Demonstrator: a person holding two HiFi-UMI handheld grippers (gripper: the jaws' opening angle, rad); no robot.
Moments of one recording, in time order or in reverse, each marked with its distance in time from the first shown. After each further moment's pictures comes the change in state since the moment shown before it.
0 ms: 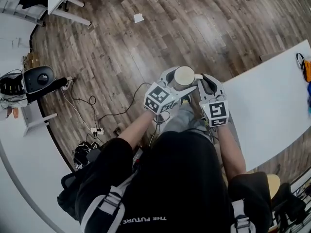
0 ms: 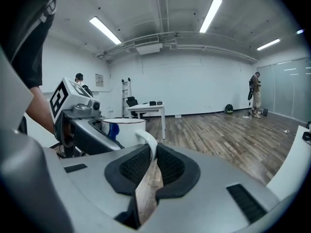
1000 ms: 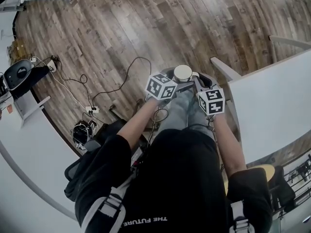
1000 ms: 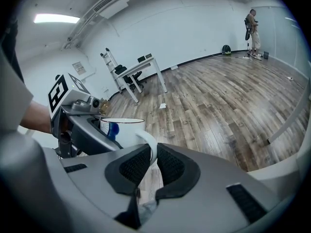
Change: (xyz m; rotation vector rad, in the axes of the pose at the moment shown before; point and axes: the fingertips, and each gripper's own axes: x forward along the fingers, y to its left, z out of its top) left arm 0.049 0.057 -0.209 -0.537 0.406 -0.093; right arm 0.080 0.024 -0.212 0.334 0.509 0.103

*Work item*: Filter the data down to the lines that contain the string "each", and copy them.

*Output of the exercise*:
Moments of one recording, in time order or in reverse, each marked with its distance in time from the first shown. After each further moment's pictures comes the change in state since the moment shown before it.
Change: (xyz m; rotation vector rad, in the axes of the pose at the moment shown before; point and axes: the fingertips, and each gripper's own axes: x forward along the fingers, y to its left, z out of its top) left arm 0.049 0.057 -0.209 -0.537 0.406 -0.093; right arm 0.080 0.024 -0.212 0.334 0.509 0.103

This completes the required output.